A Gout Expert Weighs In
We invited gout expert Robert H. Shmerling, MD, to respond to Dr. Treuhaft’s questions. Click here for his response.
Dear Dr. Helfgott,
As always, I enjoyed your article in The Rheumatologist on gout and hyperuricemia. From reading it, one could assume you have an entire staff devoted only to doing your historical research! The historical detail itself is what prompts this e-mail.
For the past several years or more, the rheumatology literature has often included comments linking this increasing incidence of gout and the epidemic of obesity in the United States. I have little doubt this is true, but another thought has been in my mind as well, and perhaps you can shed some light on it.

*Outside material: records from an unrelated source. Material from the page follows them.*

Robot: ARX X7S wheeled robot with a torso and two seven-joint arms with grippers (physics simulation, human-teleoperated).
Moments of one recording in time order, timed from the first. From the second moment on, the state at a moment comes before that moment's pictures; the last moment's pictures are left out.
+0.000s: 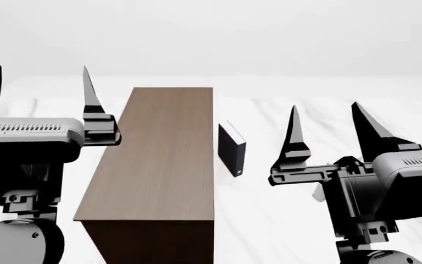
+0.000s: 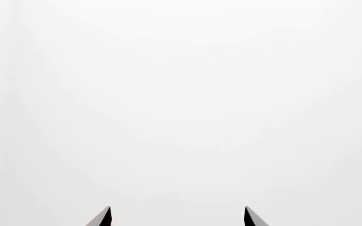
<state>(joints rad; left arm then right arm) -0.38 -0.24 0.02 0.82 0.00 -0.66 -0.14 0.23 0.22 -0.02 -0.87 0.30 0.63 0.17</state>
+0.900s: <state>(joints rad) -0.41 -0.26 0.04 0.87 0.04 -0.75 -0.19 0.80 0.84 0.15 -0.80 1.95 1.16 1.26</state>
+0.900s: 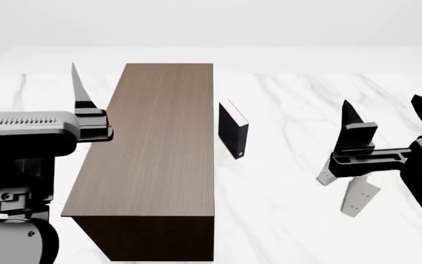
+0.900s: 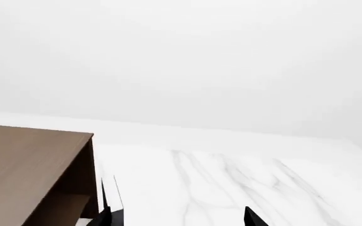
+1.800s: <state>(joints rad) -0.43 -0.25 -0.03 0.92 -0.05 -0.83 -0.17 0.72 1.15 0.01 -0.43 2.38 1.00 1.41</state>
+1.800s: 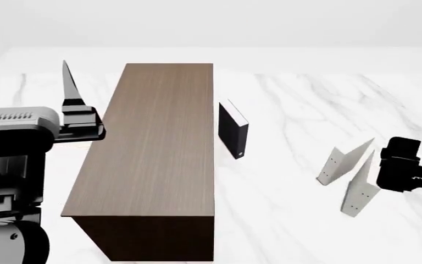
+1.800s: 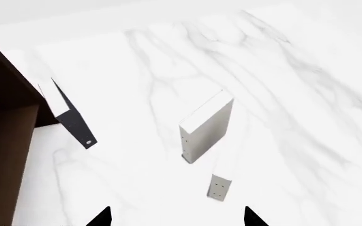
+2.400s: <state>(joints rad) -0.43 -0.26 -0.04 0.91 -0.07 -0.83 -0.18 0.81 1.09 -0.10 -0.26 2.24 1.03 1.35</state>
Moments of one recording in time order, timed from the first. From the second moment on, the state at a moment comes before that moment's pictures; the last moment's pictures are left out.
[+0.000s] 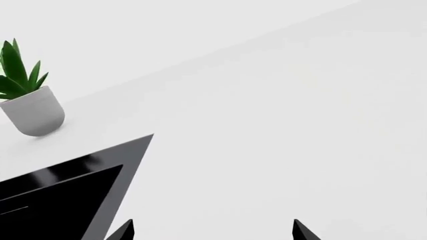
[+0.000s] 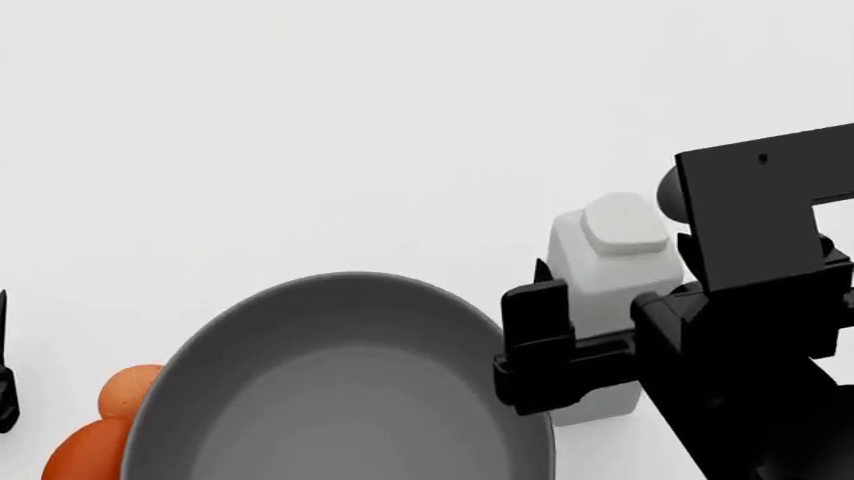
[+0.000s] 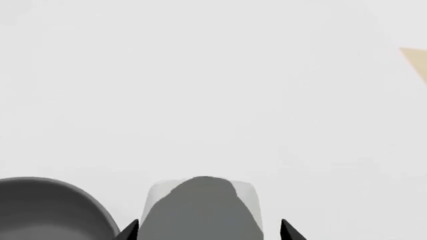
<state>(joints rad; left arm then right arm) -0.27 -0.76 0.15 0.18 -0.47 -0.27 -0.16 0.97 0.80 -0.24 -0.45 1.79 1.16 0.95</state>
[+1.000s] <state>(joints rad) -0.26 -0.81 0.07 0.28 -0.53 -0.32 -0.19 1.44 0.89 -0.29 -0.40 2.11 1.14 1.19</state>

At least 15 years ago, the good governmental functionaries who ran Medicare decided that this program shouldn’t pay for services rendered without cause. One of the prominent results was that uric acid levels were eliminated from virtually all automated laboratory analyzers. Since Medicare policy is usually followed by matching policy changes at commercial insurance companies, uric acid testing as a matter of routine screening or health maintenance stopped being done and physicians effectively stopped screening for hyperuricemia, thereby allowing chronic asymptomatic hyperuricemia to go unrecognized and untreated, until that first attack of gout.
So, while increased obesity and the metabolic syndrome play a role, I suspect that our ongoing failure to monitor serum uric acid levels long term has contributed equally—perhaps even more. I haven’t seen this potential linkage alluded to in our literature. Do you know if my hypothesis has ever been considered or proven? Is it logical and can it be tested? If this could be demonstrated to be correct, perhaps it would serve to reinstate uric acid determinations on automated analyzers and insurance coverage to boot.
Thank you and keep up the great work!